Question: Let $f$ be an analytic function in the unit disc $D={z\in C: |z|<1}$. Consider a point $z_0\in D$. Show that there must be a positive integer n such that the n-th derivative of $f$ at $z_0$ satisfies $|f^{(n)}(z_0)| \leq n!n^n$.

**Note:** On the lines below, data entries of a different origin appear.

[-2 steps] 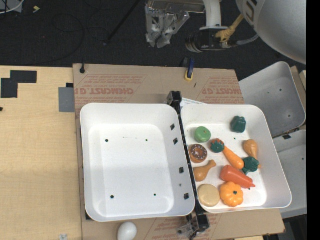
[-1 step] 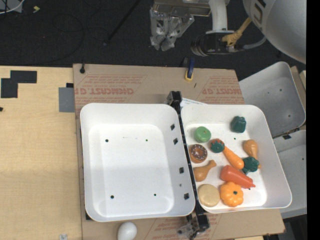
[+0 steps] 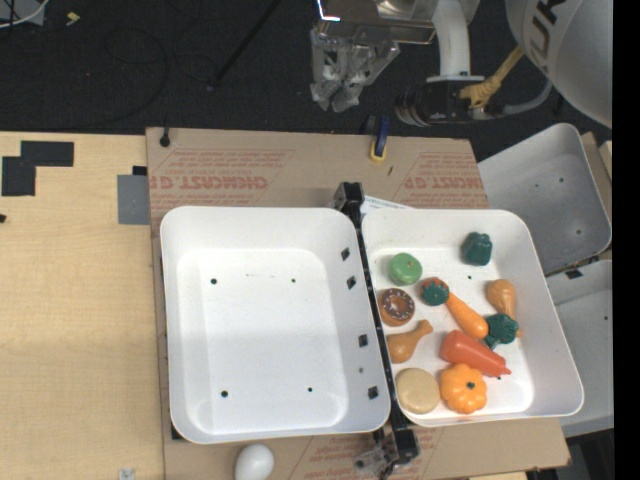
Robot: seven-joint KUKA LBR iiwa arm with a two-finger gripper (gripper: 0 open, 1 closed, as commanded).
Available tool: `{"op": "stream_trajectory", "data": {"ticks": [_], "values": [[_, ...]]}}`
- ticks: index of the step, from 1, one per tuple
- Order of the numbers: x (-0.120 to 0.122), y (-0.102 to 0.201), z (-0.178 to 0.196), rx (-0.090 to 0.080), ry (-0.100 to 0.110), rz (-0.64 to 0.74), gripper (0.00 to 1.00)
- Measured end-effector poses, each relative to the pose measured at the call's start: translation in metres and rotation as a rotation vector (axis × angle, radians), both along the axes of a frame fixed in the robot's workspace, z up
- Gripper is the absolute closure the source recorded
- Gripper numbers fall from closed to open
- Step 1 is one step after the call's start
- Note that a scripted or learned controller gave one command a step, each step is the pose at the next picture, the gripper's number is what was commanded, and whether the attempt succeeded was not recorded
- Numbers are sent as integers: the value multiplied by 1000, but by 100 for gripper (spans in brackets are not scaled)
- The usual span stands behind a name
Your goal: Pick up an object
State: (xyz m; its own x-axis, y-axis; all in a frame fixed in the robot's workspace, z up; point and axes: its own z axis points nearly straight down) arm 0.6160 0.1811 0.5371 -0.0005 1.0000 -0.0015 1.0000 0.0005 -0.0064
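Toy food waits in the right bin (image 3: 545, 268); the arm is up high.
The gripper (image 3: 340, 88) hangs over the back of the worktop (image 3: 60, 298), far from the toys. I cannot tell how its jaws stand. The carrot (image 3: 466, 314) and pumpkin (image 3: 463, 388) lie close together.

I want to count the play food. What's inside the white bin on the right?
The right bin holds toy food: a doughnut, a pumpkin, carrots, a drumstick, a green pepper and more. Anything underneath the overlapping pieces is hidden.
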Motion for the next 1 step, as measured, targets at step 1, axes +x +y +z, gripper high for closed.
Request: {"op": "stream_trajectory", "data": {"ticks": [1], "values": [[-4,-19,-9,0,0,-1,100]]}}
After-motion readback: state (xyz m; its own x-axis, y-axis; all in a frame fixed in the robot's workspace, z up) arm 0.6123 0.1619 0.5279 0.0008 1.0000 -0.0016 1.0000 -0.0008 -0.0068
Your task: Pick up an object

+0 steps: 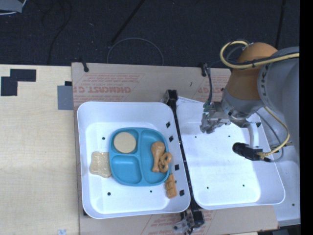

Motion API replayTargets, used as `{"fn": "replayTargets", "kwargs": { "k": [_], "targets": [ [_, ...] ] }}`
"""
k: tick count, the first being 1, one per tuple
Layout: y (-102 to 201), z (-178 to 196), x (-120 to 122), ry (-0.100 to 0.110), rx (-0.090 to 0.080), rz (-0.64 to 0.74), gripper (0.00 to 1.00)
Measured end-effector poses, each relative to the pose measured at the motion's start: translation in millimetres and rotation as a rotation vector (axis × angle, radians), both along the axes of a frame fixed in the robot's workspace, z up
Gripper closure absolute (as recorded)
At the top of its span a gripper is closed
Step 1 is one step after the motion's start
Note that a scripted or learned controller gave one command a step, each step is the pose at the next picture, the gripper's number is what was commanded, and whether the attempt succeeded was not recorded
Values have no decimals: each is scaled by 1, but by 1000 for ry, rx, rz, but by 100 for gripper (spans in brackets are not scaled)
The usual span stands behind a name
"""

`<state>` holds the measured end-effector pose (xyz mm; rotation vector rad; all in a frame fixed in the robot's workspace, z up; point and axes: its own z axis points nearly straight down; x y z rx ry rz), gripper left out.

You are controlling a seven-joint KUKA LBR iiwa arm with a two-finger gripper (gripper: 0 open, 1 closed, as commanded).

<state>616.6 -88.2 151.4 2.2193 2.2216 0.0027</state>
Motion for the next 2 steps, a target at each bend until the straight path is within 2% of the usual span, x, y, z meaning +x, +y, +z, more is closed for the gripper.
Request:
{"fn": "replayTargets", "kwargs": {
  "k": [1,2],
  "targets": [
    [-10,55,-3,0,-1,-2,100],
    [-11,83,-3,2,0,-1,100]
  ]
}}
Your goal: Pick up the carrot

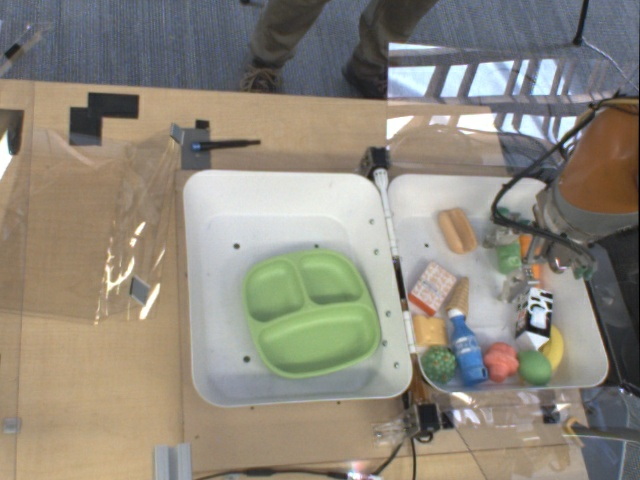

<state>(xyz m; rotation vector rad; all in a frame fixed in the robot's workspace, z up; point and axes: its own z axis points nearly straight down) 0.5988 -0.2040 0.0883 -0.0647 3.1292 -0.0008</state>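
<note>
Closest to the lens, the arm's orange band (600, 168) is hanging over the right bin (590, 373), and the tool (530, 276) beneath it is hovering right at the carrot (513, 258), covering most of it. That carrot is lying near the bin's right side, seemingly crosswise with its green end poking left toward the bun (457, 230), so the move is looking like a straight drop. Whether the tool is apart or together, I am failing to tell; the cow-patterned carton (540, 313) is sitting just beside.
</note>
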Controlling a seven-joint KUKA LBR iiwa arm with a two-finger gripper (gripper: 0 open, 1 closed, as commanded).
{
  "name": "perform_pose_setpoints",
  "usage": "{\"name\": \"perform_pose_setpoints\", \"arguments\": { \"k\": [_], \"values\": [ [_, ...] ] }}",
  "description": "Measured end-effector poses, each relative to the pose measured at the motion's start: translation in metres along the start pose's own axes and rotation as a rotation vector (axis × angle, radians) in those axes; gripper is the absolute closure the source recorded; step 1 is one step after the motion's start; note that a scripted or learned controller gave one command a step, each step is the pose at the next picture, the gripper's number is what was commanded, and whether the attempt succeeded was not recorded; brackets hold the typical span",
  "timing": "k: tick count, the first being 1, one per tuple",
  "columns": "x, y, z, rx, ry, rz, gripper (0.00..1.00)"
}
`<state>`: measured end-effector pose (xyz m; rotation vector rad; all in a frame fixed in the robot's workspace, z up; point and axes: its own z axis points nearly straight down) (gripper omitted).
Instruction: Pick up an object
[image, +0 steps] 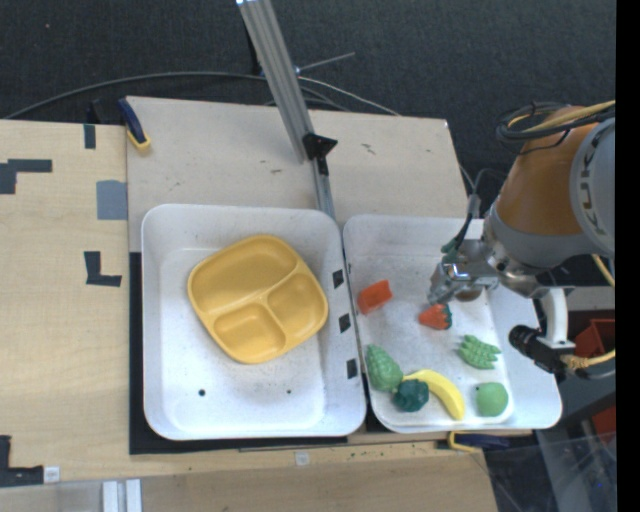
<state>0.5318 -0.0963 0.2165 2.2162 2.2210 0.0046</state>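
Directly beneath the pincer (447, 292), seemingly touching, lies a red-orange toy (435, 317); grip state unclear.

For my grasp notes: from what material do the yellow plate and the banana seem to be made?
Yellow plate: likely moulded plastic, matte, uniform colour, three pressed compartments. Banana: probably toy plastic or rubber, smooth, evenly yellow; too small to be sure.
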Motion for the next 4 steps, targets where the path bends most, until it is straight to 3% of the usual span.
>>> {"name": "perform_pose_setpoints", "arguments": {
  "k": [1,4],
  "values": [
    [0.0,0.0,-0.004,0.006,0.001,0.001,1.0],
    [0.162,-0.022,-0.013,0.008,0.002,-0.004,1.0]
  ]
}}
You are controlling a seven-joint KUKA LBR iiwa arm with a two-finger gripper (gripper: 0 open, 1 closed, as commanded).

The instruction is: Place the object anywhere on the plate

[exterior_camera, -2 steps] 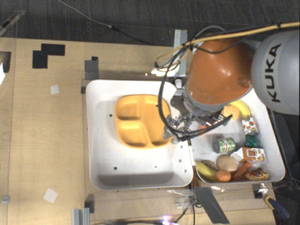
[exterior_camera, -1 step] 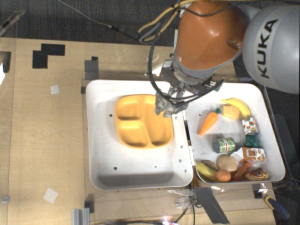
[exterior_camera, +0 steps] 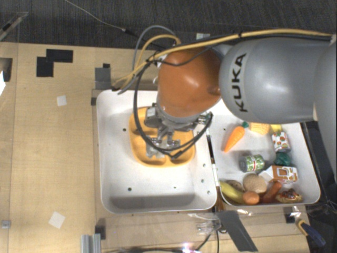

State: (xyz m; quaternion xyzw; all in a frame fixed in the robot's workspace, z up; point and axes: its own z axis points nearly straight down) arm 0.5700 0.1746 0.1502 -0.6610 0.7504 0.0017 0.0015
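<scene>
We see our jaws low over the yellow plate (exterior_camera: 138, 144) in the left bin (exterior_camera: 113, 162); we cannot tell their state. The carrot (exterior_camera: 234, 137) lies in the right bin (exterior_camera: 310, 181).

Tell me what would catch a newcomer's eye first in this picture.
The big grey KUKA arm with its orange band dominates, reaching in from the right over the left bin. Its gripper hangs directly above a yellow plate there. The right bin is crowded with toy food, notably a carrot and a banana.
</scene>
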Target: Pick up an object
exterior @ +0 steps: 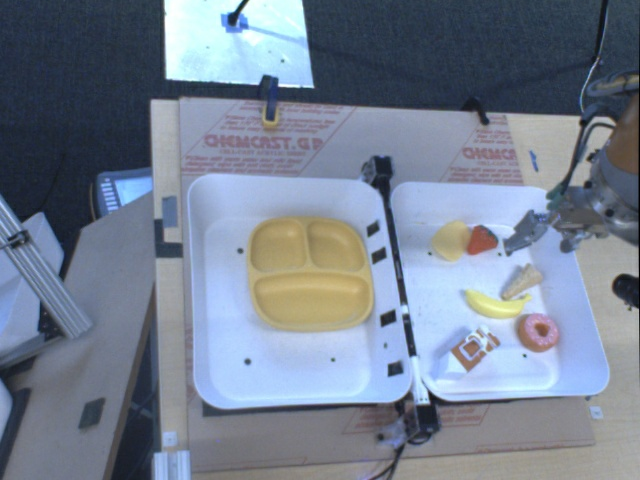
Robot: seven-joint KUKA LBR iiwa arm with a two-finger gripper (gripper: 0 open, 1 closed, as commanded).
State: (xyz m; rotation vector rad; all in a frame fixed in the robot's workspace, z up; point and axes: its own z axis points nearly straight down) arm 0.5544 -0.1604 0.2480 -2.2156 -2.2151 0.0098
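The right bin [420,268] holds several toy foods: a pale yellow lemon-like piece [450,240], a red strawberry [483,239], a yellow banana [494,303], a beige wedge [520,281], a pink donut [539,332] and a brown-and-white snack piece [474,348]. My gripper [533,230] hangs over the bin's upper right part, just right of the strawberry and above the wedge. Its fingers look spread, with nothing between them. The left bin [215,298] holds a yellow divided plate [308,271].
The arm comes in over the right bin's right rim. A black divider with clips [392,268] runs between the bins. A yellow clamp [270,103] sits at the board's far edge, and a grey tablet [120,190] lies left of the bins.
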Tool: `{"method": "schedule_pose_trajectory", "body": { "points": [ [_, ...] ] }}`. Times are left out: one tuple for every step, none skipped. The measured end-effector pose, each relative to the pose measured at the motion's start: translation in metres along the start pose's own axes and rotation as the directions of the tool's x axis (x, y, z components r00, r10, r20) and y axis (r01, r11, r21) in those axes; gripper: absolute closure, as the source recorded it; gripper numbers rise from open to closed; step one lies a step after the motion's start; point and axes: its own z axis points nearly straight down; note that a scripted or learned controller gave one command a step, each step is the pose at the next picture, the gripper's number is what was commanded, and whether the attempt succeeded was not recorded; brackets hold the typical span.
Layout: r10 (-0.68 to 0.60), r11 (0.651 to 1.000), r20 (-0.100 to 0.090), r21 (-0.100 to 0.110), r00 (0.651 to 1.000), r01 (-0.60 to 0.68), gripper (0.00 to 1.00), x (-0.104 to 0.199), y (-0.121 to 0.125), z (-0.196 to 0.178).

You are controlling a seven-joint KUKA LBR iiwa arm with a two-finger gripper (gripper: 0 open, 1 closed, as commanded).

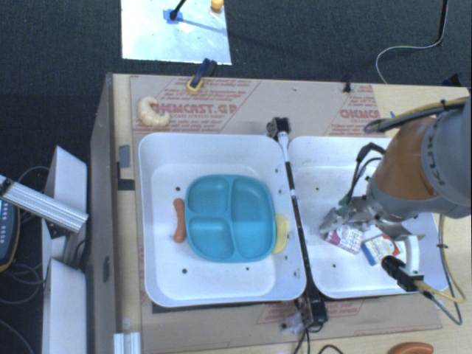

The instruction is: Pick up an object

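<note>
Grey hand (341,217) low over packets (346,237) in right bin (324,161); finger state unreadable. Best centred on one packet before closing.

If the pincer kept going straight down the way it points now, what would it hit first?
Most likely the small red-and-white packet lying on the right bin floor: the pincer hangs right at its upper left edge. Height above it is unclear from this single slanted view.

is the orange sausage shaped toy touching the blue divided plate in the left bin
Apart. The camera view shows a strip of white bin floor between the orange sausage-shaped toy and the left rim of the blue divided plastic plate.
</note>
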Motion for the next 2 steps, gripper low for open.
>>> {"method": "schedule_pose_trajectory", "body": {
  "points": [
    [-0.002, 1.000, 0.000, -0.002, 1.000, 0.002, 1.00, 0.0002, 0.0011, -0.0105],
    [-0.002, 1.000, 0.000, -0.003, 1.000, 0.002, 0.00, 0.0002, 0.0011, -0.0105]
  ]
}}
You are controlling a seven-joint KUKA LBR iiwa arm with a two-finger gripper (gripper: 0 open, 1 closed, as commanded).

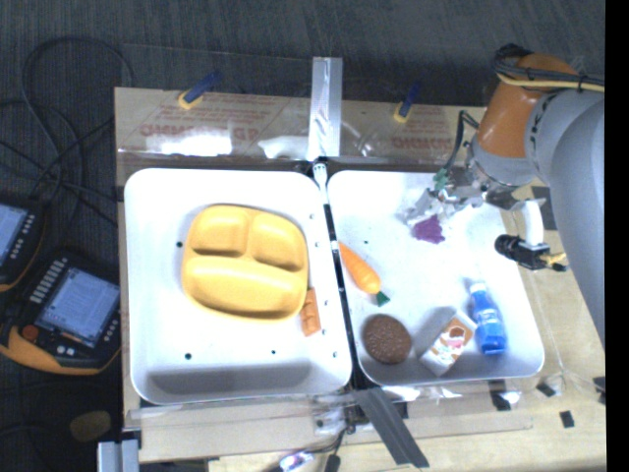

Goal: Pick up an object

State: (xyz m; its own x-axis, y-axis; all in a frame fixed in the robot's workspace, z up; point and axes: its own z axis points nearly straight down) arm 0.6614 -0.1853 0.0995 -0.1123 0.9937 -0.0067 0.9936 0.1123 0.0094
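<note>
While the grey KUKA arm with the orange band (511,116) is reaching in over the right-hand shallow white bin (531,362), its two-finger gripper (440,197) is hovering at the bin's far end, right above a small purple crumpled-looking object (428,229). That purple thing is looking like the likely target, but it's sitting on the bin floor just under the tool, so judging by this the pick isn't done yet. Honestly can't tell how the tool is set, it's too small and cluttered, and nothing is visibly held. Everything else is lying nearer in the same bin, well apart from the purple object: an orange toy carrot (361,268), a round brown cookie-like disc (387,337), a small white carton (448,343) and a blue bottle (486,315). So closing and lifting are all still to do.
</note>
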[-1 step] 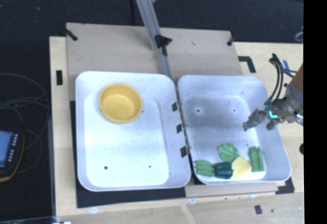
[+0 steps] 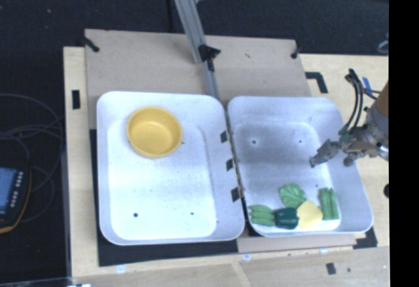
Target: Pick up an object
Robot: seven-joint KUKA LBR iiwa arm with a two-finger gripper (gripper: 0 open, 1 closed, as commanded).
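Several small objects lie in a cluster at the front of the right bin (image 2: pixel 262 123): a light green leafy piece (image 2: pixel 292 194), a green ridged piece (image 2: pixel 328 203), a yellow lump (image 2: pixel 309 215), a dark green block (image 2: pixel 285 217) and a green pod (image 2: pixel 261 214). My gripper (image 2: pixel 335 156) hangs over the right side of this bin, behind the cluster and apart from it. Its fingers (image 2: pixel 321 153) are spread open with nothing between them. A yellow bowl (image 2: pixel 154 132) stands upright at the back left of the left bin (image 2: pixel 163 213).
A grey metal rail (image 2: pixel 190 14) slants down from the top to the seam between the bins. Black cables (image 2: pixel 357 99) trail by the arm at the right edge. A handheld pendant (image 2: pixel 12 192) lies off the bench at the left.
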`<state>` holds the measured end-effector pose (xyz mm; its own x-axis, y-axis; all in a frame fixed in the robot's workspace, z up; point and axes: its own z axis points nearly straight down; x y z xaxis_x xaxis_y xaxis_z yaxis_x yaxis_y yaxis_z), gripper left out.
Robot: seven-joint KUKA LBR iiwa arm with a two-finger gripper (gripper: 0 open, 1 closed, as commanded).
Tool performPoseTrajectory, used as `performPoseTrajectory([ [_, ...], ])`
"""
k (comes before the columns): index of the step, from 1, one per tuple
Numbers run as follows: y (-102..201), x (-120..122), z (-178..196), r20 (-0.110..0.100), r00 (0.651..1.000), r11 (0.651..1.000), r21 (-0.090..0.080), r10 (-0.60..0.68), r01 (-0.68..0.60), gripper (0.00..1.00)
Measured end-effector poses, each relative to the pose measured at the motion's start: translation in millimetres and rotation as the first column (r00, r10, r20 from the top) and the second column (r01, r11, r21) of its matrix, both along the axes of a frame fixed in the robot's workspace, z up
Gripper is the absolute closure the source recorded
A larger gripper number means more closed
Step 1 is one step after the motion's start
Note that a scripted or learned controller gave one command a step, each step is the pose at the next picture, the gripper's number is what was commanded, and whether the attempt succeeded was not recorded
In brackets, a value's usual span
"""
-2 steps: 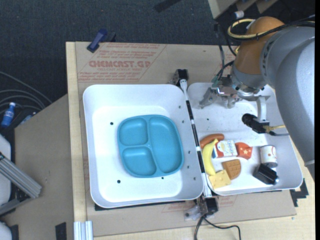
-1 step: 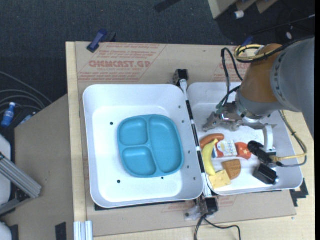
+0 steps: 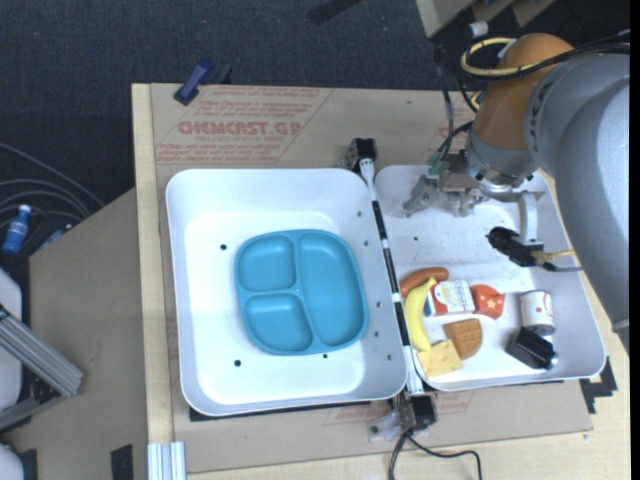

Thoughts so far: In class, we discussed power series and their usefulness in proving a variety of facts of complex analysis. Just by rearranging the inequality we see that $\frac{|f^{(n)}(z_0)|}{n!} \leq n^n$. Clearly $\frac{|f^{(n)}(z_0)|}{n!}$ is a term of the Taylor series expansion for $f(z)$, but the $n^n$ term is annoying the royal bananas out of me as I cannot think of a way to get that. I am considering using the ratio ($\lim_{n\to\infty} \frac{\frac{f^{(n)}(z_0)}{n!}}{\frac{f^{(n-1)}(z_0)}{(n-1)!}} = \lim_{n\to \infty} \frac{f^{(n)}(z_0)}{nf^{n-1}(z_0)} \leq 1 \implies \lim_{n\to\infty} \frac{f^{(n)}(z_0)}{f^{n-1}(z_0)} \leq n$) or n root test ($\lim_{n\to\infty} \sqrt[n]{\frac{f^{(n)}(z_0)}{n!}} \leq 1$) for convergence since analyticity implies convergence of the series, but I cannot seem to coax the $n^n$ out of any of my attempts. Also, I am uncertain whether I am using the notion of analyticity and power series correctly.
Thank you in advance for any help that you may provide.